The biblical message is very clear – our hope, our assurance, is not dependant upon what we do but on what Christ has done.  Were it dependant on my performance then I could not have any hope at all; instead it is based in a covenantal promise from God. 

 

Those that I speak with about their lack of assurance will often tell me that they are striving to have assurance by keeping their covenant promises. But this is a curious understanding of the covenant testified of in Scripture.

 

The most notable covenant in the Bible is the one that the Lord gives Abram.  The Lord promises him that he would have offspring as numerous as the stars in heaven even though he and his wife were old and childless.

 

We are told in Genesis 15 (repeated in Romans 4) that ‘Abram believed the LORD, and the LORD declared him righteous because of his faith.’  Abram was justified (declared righteous) by God because of his faith; the Lord then establishes his covenant with Abram.

 

A covenant is a legal agreement between two parties.  But the Lord’s covenant is different.  Though a human covenant usually assumes a ‘reciprocal relationship between two free parties’, in the covenant that God made with Abram, we see that Abram makes no promises.

 

This is significant on several accounts.  First, Abram does not have a peer relationship with God to establish the covenant, and second, he is incapable of satisfying his end of the covenant even if he were able to make the promise.

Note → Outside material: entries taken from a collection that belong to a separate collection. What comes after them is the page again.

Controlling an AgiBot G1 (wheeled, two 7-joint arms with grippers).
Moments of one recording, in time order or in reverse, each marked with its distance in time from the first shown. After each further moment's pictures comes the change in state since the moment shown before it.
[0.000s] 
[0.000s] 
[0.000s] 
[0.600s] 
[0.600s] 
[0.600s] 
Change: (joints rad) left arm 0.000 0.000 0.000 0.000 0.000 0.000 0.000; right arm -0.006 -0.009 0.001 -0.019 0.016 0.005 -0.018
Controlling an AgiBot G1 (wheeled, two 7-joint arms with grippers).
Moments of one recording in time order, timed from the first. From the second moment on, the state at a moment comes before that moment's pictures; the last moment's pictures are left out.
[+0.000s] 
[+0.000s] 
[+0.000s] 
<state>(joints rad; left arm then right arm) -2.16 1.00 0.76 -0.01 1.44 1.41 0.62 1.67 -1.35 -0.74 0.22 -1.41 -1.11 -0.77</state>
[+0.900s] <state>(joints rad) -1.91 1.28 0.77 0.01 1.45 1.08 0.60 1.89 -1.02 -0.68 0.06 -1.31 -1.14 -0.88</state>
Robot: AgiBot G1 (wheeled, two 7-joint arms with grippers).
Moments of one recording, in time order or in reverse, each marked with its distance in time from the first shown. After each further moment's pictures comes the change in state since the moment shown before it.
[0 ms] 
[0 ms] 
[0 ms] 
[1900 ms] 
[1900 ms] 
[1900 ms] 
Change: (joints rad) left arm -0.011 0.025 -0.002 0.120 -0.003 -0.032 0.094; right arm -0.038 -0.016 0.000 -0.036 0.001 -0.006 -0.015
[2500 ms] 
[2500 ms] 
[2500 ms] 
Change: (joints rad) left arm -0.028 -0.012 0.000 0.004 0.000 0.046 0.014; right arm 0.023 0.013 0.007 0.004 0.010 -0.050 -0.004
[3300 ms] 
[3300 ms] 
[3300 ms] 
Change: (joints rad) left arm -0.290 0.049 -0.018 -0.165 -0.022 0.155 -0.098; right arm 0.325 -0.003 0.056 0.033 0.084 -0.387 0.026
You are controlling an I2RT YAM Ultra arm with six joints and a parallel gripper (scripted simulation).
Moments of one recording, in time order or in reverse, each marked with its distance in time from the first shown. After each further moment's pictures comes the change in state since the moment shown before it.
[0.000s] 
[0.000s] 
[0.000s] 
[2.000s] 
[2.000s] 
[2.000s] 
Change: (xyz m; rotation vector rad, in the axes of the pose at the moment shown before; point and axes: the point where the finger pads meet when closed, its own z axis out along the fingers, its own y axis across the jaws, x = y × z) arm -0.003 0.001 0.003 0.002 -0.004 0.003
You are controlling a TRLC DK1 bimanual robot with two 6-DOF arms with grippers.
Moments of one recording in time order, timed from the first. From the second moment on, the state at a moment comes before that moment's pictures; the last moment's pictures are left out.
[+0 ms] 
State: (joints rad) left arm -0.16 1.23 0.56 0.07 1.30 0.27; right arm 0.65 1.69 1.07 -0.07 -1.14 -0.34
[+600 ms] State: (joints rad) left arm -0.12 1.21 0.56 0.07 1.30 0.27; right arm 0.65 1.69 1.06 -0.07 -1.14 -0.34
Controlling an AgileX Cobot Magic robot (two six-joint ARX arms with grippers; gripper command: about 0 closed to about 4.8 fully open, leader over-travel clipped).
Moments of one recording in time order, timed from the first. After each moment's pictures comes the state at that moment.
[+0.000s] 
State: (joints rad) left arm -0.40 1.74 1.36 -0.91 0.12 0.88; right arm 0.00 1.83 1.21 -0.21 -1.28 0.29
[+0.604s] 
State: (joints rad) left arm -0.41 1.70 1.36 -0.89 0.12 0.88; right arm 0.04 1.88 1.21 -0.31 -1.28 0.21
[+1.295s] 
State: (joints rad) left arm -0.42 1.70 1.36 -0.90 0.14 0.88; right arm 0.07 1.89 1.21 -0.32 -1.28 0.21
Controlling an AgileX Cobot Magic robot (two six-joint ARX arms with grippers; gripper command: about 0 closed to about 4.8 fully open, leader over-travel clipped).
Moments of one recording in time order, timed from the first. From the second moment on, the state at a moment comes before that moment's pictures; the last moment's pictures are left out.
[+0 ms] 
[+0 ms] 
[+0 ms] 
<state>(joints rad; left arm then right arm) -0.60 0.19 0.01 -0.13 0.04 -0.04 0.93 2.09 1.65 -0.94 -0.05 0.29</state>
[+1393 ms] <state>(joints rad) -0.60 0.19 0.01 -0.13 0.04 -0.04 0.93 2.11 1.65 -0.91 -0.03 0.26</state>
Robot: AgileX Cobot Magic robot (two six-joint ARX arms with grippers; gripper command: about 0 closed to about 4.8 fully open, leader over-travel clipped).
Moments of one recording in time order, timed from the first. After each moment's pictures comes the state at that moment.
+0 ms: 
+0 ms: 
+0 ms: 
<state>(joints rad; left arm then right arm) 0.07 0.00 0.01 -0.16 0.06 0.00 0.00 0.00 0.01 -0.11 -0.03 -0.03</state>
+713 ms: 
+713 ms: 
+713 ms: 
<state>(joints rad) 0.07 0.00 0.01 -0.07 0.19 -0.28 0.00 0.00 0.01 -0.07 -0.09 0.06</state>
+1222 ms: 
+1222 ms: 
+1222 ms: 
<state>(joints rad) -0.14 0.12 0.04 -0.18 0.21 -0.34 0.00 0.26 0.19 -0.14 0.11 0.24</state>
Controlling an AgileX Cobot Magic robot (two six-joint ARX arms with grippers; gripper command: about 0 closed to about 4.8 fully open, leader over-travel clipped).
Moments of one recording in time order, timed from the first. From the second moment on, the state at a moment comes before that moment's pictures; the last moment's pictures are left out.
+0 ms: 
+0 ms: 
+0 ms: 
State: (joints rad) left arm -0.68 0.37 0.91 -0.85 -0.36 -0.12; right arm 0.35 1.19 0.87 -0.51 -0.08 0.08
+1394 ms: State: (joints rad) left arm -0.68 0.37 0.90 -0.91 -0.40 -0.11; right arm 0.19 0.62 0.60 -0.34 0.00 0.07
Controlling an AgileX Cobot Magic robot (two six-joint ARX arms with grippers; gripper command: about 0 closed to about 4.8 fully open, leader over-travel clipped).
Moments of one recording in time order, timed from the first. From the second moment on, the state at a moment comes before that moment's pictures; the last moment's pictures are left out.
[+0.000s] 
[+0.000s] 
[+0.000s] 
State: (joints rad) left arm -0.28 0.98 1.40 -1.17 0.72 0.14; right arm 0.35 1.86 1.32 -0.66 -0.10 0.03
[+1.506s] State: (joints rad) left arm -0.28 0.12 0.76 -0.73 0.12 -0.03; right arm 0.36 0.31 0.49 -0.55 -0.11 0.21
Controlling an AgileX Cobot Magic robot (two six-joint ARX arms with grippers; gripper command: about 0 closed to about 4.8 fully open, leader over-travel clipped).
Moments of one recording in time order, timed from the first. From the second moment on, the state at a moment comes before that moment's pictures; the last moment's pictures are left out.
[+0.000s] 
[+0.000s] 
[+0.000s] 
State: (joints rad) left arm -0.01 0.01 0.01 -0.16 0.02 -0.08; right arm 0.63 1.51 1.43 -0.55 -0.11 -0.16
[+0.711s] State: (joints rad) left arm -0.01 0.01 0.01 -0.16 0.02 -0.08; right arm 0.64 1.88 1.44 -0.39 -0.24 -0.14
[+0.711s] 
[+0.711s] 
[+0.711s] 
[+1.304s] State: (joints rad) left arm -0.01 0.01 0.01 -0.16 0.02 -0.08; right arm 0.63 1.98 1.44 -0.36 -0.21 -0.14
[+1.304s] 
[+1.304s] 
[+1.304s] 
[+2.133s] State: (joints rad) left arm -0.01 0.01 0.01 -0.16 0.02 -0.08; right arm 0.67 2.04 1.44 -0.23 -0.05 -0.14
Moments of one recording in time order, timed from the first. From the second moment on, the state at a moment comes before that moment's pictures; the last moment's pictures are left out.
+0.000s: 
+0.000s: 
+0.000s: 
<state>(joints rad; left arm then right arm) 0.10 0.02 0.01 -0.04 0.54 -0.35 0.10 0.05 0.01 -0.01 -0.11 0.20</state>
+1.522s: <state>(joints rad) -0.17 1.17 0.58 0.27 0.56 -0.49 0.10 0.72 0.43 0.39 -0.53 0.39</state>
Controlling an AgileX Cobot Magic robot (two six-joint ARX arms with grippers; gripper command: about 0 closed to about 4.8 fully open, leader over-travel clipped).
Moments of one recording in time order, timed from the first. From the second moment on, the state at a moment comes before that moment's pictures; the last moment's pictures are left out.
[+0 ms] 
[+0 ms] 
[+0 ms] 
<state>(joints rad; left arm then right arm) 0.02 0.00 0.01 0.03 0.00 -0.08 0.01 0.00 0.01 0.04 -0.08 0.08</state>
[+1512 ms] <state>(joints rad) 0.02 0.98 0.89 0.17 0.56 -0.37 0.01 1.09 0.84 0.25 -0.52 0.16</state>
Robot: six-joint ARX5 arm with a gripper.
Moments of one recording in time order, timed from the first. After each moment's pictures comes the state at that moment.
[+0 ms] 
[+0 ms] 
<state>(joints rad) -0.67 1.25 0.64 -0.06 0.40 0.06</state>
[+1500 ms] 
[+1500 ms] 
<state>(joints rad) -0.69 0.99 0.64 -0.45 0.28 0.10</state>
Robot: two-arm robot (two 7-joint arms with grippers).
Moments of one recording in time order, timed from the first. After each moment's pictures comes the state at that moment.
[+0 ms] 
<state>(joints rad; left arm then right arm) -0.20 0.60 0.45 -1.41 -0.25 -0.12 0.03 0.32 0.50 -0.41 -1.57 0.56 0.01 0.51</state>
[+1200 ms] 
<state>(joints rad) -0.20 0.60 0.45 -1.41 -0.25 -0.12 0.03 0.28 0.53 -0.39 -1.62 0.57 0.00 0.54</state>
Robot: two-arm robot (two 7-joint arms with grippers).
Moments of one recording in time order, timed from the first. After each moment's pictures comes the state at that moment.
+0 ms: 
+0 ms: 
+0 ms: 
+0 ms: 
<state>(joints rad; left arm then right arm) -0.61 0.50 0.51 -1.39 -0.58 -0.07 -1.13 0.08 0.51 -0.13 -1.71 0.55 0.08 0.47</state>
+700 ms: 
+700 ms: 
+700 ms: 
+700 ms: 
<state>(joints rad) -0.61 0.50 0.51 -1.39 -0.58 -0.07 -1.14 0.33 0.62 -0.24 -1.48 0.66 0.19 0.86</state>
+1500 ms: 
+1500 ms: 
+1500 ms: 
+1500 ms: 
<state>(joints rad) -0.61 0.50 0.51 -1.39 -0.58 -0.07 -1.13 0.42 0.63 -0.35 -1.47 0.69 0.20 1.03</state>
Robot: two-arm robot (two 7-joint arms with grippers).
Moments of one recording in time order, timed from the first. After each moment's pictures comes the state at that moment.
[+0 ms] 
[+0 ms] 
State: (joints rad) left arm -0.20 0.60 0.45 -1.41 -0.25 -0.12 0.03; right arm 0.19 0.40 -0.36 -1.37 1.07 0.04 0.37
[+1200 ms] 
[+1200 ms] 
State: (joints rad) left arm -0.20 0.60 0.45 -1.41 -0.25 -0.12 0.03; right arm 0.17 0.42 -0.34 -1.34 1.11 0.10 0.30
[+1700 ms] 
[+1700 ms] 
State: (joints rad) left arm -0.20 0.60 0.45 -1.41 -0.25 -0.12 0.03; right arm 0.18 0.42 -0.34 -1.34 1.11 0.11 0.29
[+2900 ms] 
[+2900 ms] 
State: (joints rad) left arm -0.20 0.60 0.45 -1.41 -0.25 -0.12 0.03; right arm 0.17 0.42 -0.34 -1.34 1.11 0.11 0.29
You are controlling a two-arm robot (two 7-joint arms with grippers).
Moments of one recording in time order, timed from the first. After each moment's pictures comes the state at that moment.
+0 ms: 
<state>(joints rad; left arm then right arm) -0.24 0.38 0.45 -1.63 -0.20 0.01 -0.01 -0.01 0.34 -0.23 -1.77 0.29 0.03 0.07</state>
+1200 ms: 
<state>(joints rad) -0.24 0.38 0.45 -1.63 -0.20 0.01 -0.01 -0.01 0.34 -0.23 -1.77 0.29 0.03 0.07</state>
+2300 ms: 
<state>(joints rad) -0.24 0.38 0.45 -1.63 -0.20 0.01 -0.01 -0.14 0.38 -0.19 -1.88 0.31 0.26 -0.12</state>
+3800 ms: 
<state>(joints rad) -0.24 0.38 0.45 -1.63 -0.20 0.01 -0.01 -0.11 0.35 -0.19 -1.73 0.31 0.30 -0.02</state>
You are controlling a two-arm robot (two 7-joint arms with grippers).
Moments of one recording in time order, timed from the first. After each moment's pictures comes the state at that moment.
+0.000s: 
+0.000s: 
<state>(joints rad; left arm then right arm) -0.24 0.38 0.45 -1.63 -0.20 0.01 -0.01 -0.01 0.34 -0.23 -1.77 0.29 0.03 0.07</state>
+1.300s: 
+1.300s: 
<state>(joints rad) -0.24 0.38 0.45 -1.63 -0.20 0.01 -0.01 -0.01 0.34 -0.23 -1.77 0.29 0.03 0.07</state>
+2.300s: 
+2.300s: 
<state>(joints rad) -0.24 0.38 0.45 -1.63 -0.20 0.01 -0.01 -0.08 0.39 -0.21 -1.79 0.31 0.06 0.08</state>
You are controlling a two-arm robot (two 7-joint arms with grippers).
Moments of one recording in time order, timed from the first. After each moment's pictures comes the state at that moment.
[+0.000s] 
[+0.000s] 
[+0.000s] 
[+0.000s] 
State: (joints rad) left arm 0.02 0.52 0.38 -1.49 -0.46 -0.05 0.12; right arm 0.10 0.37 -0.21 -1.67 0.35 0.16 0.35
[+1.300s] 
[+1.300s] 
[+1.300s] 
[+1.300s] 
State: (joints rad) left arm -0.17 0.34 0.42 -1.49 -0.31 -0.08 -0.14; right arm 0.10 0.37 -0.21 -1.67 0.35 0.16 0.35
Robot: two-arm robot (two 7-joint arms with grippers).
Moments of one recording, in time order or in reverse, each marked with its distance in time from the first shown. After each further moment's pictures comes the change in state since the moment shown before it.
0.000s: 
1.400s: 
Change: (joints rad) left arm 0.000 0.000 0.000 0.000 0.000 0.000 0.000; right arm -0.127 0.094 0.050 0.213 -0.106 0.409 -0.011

Man was merely a recipient of the gift of Yahweh, and his sole qualification was a willingness to receive God’s gift of mercy.

 

Hence, from a biblical view, salvation is received by faith as a gift.  The Bible offers us assurance, because if salvation is given as a gift rather than a wage (Romans 4-6), then it is not dependant of the receiver but the giver.

 

Some will still insist that there must be some part that we must play beyond confess and believe (Romans 10:8-10) but the biblical text offers no support for these beliefs.  Most religious systems require man’s good works to be saved; have you ever considered why?  Scripture gives us the answer, so that they may boast in themselves rather than God (Ephesians 2:8-10)

 

Has anyone ever told you of their need to ‘renew their covenants’ so that they may gain assurance?  But our covenant hope of salvation is established by Christ not man ‘so that none may boast’; because of this, there is nothing for us to renew.

 

Renew means something has expired.  I need to renew my driver’s license, my vehicle registration and my library book because they have expired; but not my covenant.  Why not?  Because the covenant was not established by my effort but Christ’s; it is not kept by what I may do, but by what Christ has done.

 

There is great hope in the biblical understanding of the covenants that the Lord establishes with us. There is hope and assurance because it is dependant upon His faithfulness and not my own.